Tracing the development of Japanese prints from the Primitives to Hiroshige, an exhibition of modern reproductions went on display yesterday in Robinson Hall, where it will remain for the rest of the week.

Twenty-five examples cover the whole history of Japanese prints from 1650 to 1850 and include the works of the greatest artists of the period. The prints are being circulated on tour by the American Federation of Arts and were made in the studios of Toyohisa Adachi in Tokyo. These color block prints after the great masters are considered by art critics to be the finest facsimiles approximating the quality of line, age, and color, in old prints, that have come to this country.

Japanese prints are an outstanding phase of Oriental art and have captivated Western imagination for a hundred years. They are the fullest and most characteristic expression ever given to a graphic record of popular Japanese life.

First represented is a work by Moronobu "Lovers in an Autumn Meadow." This artist was responsible for bringing art to the masses and, as shown by the work, dealt entirely in black and white.
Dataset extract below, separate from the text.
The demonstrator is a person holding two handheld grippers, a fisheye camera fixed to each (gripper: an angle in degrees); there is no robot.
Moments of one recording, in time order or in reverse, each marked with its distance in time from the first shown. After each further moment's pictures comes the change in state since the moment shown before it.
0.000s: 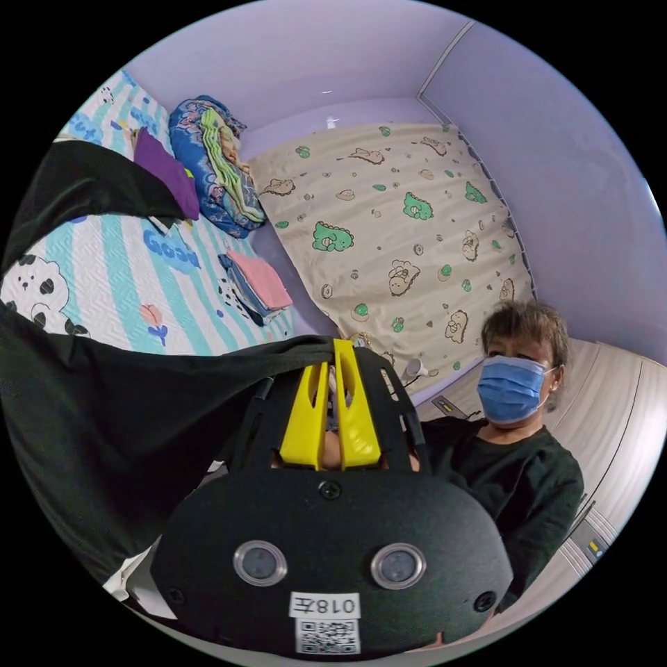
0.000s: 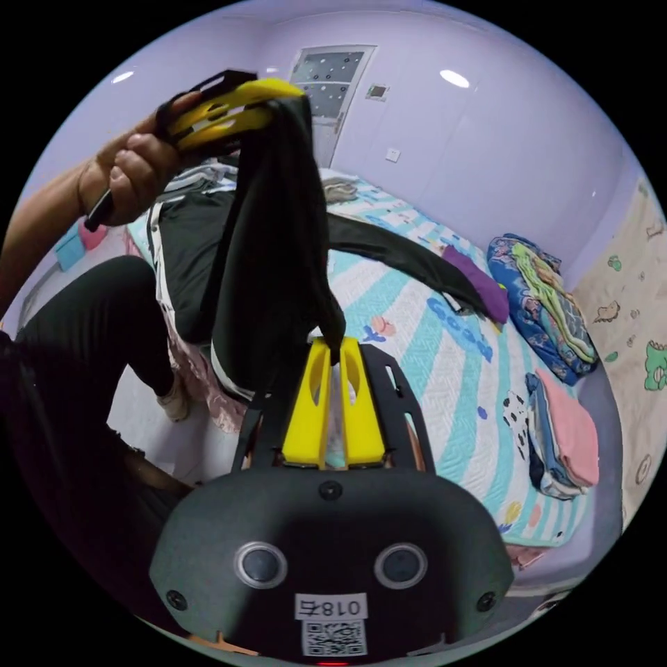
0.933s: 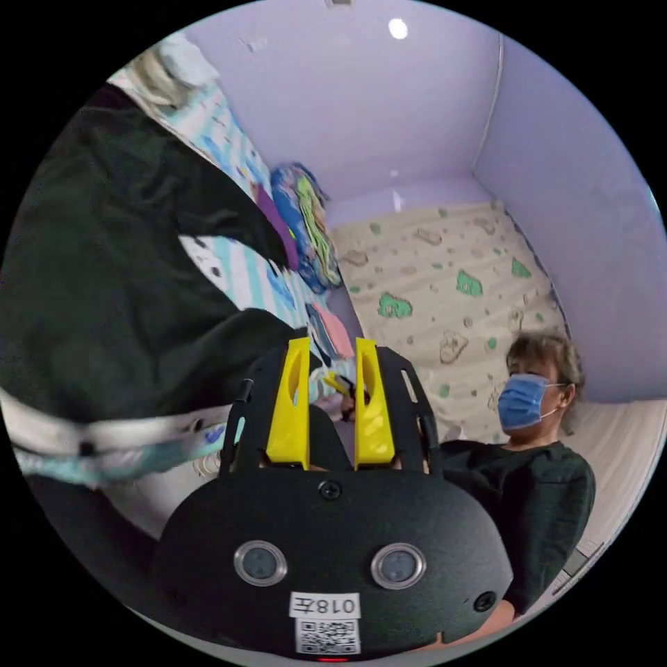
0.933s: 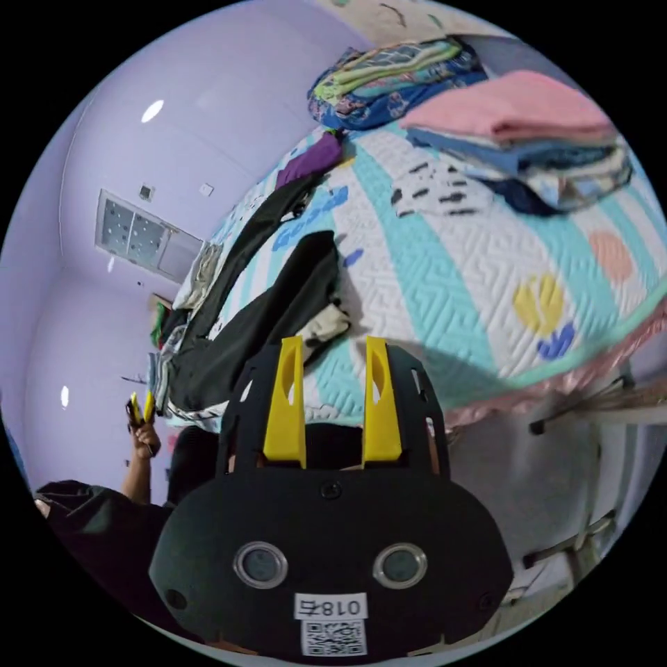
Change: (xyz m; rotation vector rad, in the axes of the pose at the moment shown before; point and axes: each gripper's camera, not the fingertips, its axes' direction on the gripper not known) left arm -0.089 0.281 -0.053 0.853 -0.160 -0.164; right arm 0.320 0.161 0.056 -0.087 -0.755 1.155
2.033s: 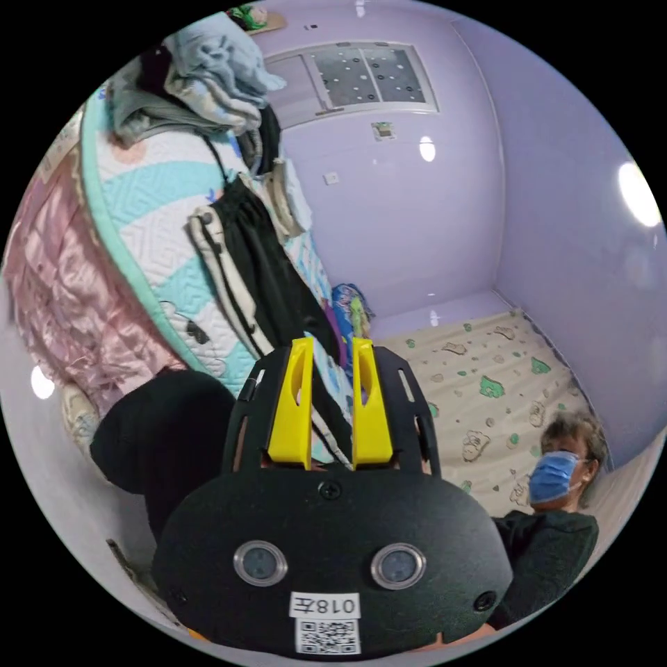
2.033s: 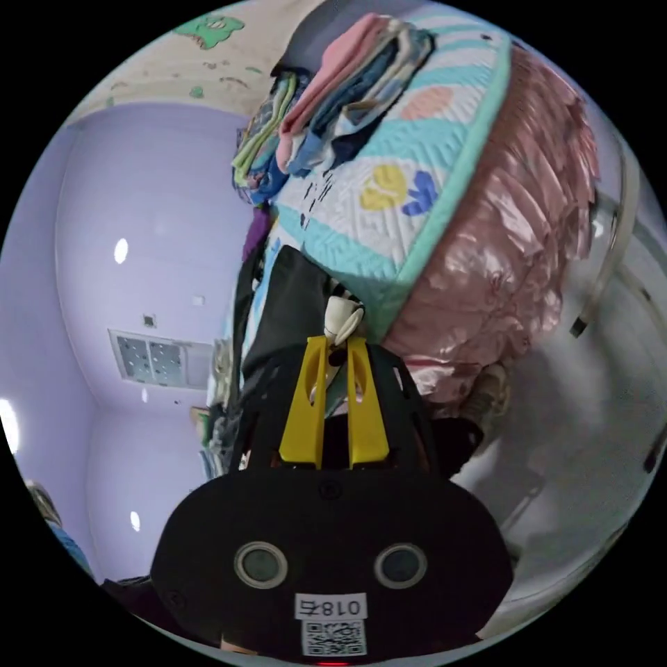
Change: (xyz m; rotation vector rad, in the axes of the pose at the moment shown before) left arm -0.039 0.197 -0.306 0.468 -0.234 -0.158; right arm 0.126 0.016 -0.102 0.281 -0.180 0.434
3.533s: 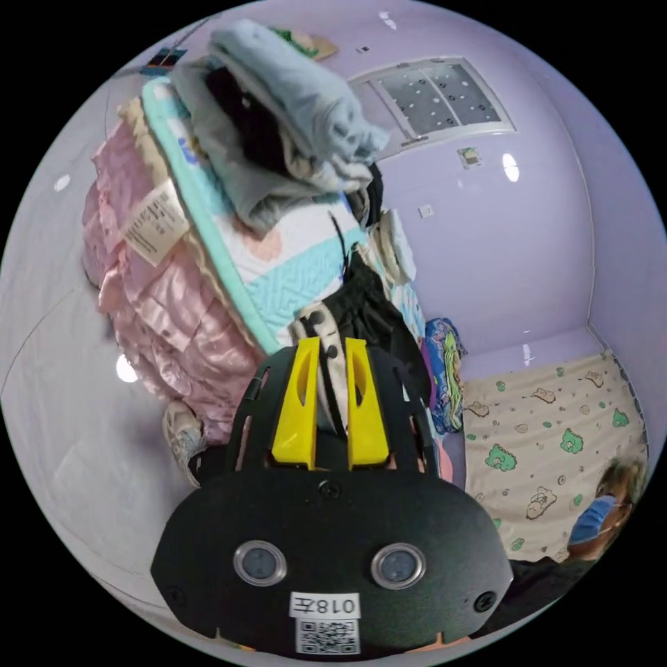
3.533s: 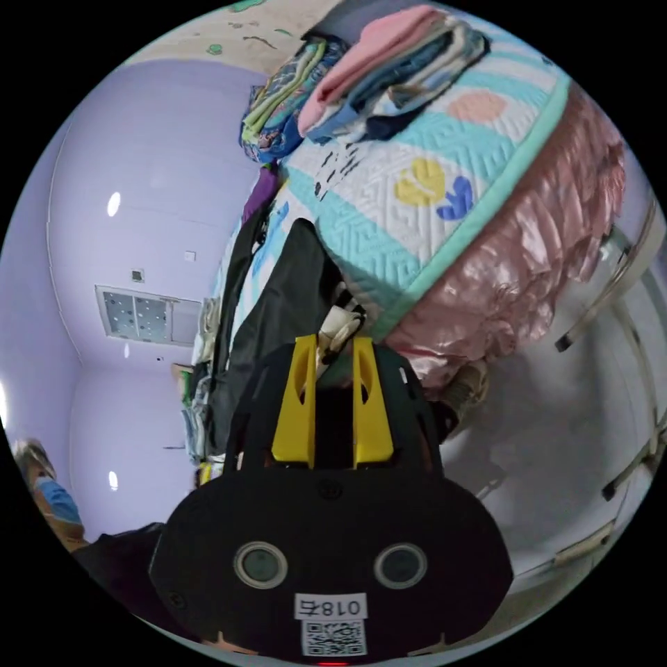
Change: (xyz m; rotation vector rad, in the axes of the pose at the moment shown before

About 1714 colors were first used, which tended to popularize the prints even more. Working in this period was Masanobu, who shows by "Sukeroku" a great technical advance over his contemporaries.

With the print, "Snow Gorge," the advent into landscape drawing is illustrated. Typical are the mountains and the river which continued to be the main elements of the oriental landscape artists.

By 1765 the artists began to fully master the use of color blocks. Colors were carefully and skillfully blended as shown by "Picking Chrysanthemums" and a much greater delicacy was carired out to an almost extreme degree by Buncho, who emphasized line particularly and gave his figures a very light romantic touch.

The year 1784 brought Kiyonaga who started a new trend in interpreting reality, who made real people and gave the sensation of real life, and about the same time comes Utamaro, the finest colorist of his nation.

Finally Hiroshia is reached, who in the period between 1815 and 1858 became the master of the Japanese landscape school. One of his best works, "White Rain," shows originality of composition and a fine use of atmospheric effects.